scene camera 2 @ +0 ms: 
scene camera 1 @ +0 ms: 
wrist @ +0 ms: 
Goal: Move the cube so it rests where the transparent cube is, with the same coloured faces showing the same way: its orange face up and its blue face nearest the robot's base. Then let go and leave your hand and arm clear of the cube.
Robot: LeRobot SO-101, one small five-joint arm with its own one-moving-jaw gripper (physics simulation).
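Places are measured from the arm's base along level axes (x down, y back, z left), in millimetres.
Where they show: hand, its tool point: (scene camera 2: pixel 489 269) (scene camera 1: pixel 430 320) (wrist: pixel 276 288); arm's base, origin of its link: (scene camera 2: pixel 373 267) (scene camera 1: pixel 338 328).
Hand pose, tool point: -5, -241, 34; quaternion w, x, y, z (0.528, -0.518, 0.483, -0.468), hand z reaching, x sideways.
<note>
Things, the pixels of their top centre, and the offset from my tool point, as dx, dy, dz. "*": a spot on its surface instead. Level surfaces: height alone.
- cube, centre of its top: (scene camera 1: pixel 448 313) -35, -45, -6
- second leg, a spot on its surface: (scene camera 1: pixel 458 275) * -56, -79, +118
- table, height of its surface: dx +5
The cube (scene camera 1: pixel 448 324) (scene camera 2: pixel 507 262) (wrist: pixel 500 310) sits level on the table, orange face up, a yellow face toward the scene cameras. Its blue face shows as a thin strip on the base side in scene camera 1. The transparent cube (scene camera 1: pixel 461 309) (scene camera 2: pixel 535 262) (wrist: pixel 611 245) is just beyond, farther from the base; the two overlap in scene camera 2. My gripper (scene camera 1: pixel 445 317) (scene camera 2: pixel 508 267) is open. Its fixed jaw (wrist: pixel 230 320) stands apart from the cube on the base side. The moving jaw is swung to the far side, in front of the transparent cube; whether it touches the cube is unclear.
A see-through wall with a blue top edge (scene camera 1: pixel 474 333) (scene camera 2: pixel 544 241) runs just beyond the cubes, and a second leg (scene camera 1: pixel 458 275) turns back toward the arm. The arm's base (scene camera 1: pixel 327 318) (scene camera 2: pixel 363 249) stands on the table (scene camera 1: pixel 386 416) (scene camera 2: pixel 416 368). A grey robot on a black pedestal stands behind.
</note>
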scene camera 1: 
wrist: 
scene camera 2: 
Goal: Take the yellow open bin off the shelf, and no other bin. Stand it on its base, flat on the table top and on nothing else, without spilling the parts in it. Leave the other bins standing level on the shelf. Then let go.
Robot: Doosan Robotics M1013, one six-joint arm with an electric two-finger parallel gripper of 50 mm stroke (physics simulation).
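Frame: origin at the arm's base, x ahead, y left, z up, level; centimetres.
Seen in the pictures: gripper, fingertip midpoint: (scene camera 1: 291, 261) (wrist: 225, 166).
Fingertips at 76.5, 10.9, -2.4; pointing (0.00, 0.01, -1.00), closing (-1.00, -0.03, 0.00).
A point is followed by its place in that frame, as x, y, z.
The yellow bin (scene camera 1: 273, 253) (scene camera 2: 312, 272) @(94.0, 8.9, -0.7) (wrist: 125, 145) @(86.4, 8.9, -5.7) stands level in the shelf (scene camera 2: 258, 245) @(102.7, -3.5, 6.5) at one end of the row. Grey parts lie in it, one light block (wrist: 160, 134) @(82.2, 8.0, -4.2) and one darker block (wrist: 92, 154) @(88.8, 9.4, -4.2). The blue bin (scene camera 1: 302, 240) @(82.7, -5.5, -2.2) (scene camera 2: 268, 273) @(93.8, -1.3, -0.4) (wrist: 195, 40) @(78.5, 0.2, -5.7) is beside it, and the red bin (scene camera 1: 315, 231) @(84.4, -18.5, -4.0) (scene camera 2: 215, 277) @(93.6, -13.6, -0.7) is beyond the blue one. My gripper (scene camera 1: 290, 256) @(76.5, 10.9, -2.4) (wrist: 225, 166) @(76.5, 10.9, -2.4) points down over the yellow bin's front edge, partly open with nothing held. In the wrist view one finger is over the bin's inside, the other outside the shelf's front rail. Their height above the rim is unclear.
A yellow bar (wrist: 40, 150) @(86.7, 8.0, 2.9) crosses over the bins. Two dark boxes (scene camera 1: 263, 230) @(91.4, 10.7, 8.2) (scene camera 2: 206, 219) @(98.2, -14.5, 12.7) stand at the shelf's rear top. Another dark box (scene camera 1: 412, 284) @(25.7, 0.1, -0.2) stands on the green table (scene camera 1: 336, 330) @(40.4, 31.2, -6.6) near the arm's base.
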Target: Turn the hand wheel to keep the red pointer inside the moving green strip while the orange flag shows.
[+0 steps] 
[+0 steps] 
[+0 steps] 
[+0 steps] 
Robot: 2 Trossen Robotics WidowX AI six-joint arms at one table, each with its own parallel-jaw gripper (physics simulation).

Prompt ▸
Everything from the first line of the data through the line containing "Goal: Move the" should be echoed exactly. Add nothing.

Exercise result ▸
scene camera 2 @ +0 ms: 
scene camera 1 @ +0 ms: 
wrist @ +0 ms: 
Goal: Move the cube so it rests where the transparent cube is, with the same coloured faces showing the same way: its orange face up and its blue face nearest the robot's base. Then let go and leave your hand and arm clear of the cube.

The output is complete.